### Exercise instructions
Print all the records below, word for word and in full.

Stored data:
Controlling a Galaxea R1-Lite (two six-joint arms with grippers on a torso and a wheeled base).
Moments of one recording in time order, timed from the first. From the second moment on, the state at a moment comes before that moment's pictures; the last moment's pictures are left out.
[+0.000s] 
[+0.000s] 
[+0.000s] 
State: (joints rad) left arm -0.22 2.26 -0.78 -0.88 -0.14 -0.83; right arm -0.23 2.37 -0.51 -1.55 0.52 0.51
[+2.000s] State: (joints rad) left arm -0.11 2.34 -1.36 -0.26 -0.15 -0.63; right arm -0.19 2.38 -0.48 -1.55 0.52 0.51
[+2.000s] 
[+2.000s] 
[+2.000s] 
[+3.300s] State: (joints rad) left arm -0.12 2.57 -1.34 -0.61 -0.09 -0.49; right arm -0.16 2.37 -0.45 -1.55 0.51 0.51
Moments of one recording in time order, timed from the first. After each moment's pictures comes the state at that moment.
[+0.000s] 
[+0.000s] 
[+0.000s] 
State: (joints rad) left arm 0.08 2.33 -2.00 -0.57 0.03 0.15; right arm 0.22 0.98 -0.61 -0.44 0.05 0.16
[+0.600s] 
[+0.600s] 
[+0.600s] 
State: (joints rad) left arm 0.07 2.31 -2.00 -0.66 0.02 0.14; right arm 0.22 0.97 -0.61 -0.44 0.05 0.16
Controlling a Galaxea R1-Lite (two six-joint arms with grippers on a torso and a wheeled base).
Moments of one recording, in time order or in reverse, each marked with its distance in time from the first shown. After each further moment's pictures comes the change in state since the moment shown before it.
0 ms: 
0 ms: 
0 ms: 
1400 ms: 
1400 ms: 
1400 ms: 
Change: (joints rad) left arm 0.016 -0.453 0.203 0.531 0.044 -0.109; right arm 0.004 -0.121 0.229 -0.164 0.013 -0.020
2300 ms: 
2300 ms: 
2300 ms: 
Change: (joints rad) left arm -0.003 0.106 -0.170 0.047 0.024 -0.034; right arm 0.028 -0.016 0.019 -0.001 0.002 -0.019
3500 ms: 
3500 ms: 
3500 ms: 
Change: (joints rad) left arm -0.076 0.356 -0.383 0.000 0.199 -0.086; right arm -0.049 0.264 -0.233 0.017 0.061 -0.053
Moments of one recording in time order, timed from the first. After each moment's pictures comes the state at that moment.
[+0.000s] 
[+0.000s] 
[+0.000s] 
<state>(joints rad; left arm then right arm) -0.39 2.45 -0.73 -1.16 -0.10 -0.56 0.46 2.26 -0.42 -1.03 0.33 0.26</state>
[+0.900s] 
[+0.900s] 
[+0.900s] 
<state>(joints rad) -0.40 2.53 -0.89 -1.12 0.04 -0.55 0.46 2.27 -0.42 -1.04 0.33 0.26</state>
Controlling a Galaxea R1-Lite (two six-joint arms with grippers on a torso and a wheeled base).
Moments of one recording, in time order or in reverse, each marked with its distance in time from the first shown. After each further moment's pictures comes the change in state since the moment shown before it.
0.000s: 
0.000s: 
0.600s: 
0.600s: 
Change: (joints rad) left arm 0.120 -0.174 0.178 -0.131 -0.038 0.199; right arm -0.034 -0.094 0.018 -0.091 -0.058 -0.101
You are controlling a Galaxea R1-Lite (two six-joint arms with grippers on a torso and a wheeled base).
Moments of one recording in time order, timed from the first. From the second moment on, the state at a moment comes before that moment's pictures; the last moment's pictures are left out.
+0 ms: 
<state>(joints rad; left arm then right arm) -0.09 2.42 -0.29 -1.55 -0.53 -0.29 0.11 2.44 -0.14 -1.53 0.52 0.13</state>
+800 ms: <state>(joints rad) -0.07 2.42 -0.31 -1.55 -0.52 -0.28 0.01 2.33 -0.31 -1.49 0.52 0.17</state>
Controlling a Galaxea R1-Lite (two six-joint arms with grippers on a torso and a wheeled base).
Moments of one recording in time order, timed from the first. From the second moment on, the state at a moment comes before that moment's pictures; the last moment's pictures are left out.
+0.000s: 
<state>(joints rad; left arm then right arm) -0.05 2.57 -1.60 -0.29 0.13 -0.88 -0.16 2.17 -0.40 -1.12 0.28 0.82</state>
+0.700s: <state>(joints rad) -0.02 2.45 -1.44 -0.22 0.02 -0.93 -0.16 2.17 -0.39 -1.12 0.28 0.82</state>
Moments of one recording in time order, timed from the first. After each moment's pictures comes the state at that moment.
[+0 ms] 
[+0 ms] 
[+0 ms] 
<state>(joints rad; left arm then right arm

### Reply
Controlling a Galaxea R1-Lite (two six-joint arms with grippers on a torso and a wheeled base).
Moments of one recording in time order, timed from the first. From the second moment on, the state at a moment comes before that moment's pictures; the last moment's pictures are left out.
[+0.000s] 
[+0.000s] 
[+0.000s] 
State: (joints rad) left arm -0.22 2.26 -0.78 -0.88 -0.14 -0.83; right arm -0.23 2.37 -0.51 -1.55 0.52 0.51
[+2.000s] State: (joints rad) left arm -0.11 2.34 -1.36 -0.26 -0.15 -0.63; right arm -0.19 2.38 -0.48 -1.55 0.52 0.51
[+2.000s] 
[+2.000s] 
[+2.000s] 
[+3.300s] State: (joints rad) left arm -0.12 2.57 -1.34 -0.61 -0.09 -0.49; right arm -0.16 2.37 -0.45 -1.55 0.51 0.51
Moments of one recording in time order, timed from the first. After each moment's pictures comes the state at that moment.
[+0.000s] 
[+0.000s] 
[+0.000s] 
State: (joints rad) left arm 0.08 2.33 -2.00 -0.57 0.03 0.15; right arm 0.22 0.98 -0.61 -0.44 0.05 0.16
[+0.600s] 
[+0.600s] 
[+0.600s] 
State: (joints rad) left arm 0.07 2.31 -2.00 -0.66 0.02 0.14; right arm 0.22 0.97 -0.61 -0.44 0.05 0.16
Controlling a Galaxea R1-Lite (two six-joint arms with grippers on a torso and a wheeled base).
Moments of one recording, in time order or in reverse, each marked with its distance in time from the first shown. After each further moment's pictures comes the change in state since the moment shown before it.
0 ms: 
0 ms: 
0 ms: 
1400 ms: 
1400 ms: 
1400 ms: 
Change: (joints rad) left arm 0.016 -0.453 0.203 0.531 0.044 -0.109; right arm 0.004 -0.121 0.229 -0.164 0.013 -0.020
2300 ms: 
2300 ms: 
2300 ms: 
Change: (joints rad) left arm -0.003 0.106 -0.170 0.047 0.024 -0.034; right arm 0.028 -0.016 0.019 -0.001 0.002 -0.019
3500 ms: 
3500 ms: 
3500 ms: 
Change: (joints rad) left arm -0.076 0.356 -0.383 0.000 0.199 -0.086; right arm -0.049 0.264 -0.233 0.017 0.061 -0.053
Moments of one recording in time order, timed from the first. After each moment's pictures comes the state at that moment.
[+0.000s] 
[+0.000s] 
[+0.000s] 
<state>(joints rad; left arm then right arm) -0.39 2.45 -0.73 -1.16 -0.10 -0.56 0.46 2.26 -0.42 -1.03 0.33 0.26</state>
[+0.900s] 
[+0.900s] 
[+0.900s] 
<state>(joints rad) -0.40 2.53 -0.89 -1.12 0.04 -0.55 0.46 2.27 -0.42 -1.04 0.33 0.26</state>
Controlling a Galaxea R1-Lite (two six-joint arms with grippers on a torso and a wheeled base).
Moments of one recording, in time order or in reverse, each marked with its distance in time from the first shown. After each further moment's pictures comes the change in state since the moment shown before it.
0.000s: 
0.000s: 
0.600s: 
0.600s: 
Change: (joints rad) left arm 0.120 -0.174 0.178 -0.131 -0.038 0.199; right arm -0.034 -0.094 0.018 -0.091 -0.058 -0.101
You are controlling a Galaxea R1-Lite (two six-joint arms with grippers on a torso and a wheeled base).
Moments of one recording in time order, timed from the first. From the second moment on, the state at a moment comes before that moment's pictures; the last moment's pictures are left out.
+0 ms: 
<state>(joints rad; left arm then right arm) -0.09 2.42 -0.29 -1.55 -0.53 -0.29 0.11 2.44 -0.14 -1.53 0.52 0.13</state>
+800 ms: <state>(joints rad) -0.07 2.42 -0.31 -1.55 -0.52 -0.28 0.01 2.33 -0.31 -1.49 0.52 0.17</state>
Controlling a Galaxea R1-Lite (two six-joint arms with grippers on a torso and a wheeled base).
Moments of one recording in time order, timed from the first. From the second moment on, the state at a moment comes before that moment's pictures; the last moment's pictures are left out.
+0.000s: 
<state>(joints rad; left arm then right arm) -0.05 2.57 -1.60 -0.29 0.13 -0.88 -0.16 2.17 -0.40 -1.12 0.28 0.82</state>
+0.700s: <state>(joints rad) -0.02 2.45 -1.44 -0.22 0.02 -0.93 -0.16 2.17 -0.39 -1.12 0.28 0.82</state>
Moments of one recording in time order, timed from the first. After each moment's pictures comes the state at that moment.
[+0 ms] 
[+0 ms] 
[+0 ms] 
<state>(joints rad; left arm then right arm

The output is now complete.